» **How to complete this task**: The response should be the data again, identical in every line.

━━━━━━━━━━

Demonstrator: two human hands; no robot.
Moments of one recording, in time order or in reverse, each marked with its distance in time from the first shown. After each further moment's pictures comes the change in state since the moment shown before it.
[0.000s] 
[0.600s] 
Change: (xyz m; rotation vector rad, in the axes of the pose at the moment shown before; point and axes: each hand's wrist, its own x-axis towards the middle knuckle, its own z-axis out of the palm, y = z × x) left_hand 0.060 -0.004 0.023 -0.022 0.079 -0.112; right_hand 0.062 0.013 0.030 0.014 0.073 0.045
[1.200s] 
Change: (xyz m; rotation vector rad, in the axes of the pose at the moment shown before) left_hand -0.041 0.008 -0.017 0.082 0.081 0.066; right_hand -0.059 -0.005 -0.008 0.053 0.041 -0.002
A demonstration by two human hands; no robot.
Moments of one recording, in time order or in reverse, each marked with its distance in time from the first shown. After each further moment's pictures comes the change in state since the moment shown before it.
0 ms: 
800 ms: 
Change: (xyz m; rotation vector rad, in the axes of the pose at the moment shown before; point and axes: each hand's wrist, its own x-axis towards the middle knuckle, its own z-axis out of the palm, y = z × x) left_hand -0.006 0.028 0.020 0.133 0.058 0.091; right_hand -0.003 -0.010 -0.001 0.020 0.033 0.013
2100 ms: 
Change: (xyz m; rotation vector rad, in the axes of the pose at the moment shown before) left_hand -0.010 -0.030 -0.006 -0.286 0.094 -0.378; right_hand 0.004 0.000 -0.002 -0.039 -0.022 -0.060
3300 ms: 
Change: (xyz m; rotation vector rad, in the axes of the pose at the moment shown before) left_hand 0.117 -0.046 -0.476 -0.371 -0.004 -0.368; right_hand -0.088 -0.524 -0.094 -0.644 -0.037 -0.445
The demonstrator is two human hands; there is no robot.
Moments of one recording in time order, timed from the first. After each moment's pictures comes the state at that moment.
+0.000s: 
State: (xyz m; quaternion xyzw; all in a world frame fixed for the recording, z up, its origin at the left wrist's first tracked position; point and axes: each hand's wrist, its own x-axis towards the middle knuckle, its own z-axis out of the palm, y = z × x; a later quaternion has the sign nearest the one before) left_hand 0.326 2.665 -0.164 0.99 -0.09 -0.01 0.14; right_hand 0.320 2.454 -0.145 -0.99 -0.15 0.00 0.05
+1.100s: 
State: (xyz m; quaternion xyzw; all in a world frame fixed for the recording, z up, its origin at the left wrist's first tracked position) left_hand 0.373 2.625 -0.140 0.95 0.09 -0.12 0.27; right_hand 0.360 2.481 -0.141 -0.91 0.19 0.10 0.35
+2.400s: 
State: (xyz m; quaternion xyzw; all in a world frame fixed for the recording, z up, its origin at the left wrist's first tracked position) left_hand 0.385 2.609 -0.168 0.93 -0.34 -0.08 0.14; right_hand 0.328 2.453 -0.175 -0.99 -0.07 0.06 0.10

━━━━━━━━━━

» **Answer section**:
Demonstrator: two human hands; no robot.
Moments of one recording, in time order or in reverse, each marked with its distance in time from the first shown. After each further moment's pictures comes the change in state since the moment shown before it.
[0.000s] 
[0.600s] 
Change: (xyz m; rotation vector rad, in the axes of the pose at the moment shown before; point and axes: each hand's wrist, its own x-axis towards the middle knuckle, its own z-axis out of the palm, y = z × x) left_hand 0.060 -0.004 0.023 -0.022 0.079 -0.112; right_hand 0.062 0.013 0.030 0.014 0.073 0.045
[1.200s] 
Change: (xyz m; rotation vector rad, in the axes of the pose at the moment shown before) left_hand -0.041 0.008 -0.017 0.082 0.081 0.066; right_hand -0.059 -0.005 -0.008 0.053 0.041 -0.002
A demonstration by two human hands; no robot.
Moments of one recording, in time order or in reverse, each marked with its distance in time from the first shown. After each further moment's pictures comes the change in state since the moment shown before it.
0 ms: 
800 ms: 
Change: (xyz m; rotation vector rad, in the axes of the pose at the moment shown before; point and axes: each hand's wrist, its own x-axis towards the middle knuckle, its own z-axis out of the palm, y = z × x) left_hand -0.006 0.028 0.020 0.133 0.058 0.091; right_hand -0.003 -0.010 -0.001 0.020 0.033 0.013
2100 ms: 
Change: (xyz m; rotation vector rad, in the axes of the pose at the moment shown before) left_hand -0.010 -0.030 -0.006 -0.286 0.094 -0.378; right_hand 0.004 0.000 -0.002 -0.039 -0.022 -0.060
3300 ms: 
Change: (xyz m; rotation vector rad, in the axes of the pose at the moment shown before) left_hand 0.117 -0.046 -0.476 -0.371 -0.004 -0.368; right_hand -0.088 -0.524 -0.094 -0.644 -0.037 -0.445
The demonstrator is two human hands; there is no robot.
Moments of one recording in time order, timed from the first. After each moment's pictures comes the state at that moment.
+0.000s: 
State: (xyz m; quaternion xyzw; all in a world frame fixed for the recording, z up, its origin at the left wrist's first tracked position; point and axes: each hand's wrist, its own x-axis towards the middle knuckle, its own z-axis out of the palm, y = z × x; a later quaternion has the sign nearest the one before) left_hand 0.326 2.665 -0.164 0.99 -0.09 -0.01 0.14; right_hand 0.320 2.454 -0.145 -0.99 -0.15 0.00 0.05
+1.100s: 
State: (xyz m; quaternion xyzw; all in a world frame fixed for the recording, z up, its origin at the left wrist's first tracked position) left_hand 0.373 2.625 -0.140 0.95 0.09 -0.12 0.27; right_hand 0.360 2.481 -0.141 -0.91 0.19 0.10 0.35
+2.400s: 
State: (xyz m; quaternion xyzw; all in a world frame fixed for the recording, z up, its origin at the left wrist's first tracked position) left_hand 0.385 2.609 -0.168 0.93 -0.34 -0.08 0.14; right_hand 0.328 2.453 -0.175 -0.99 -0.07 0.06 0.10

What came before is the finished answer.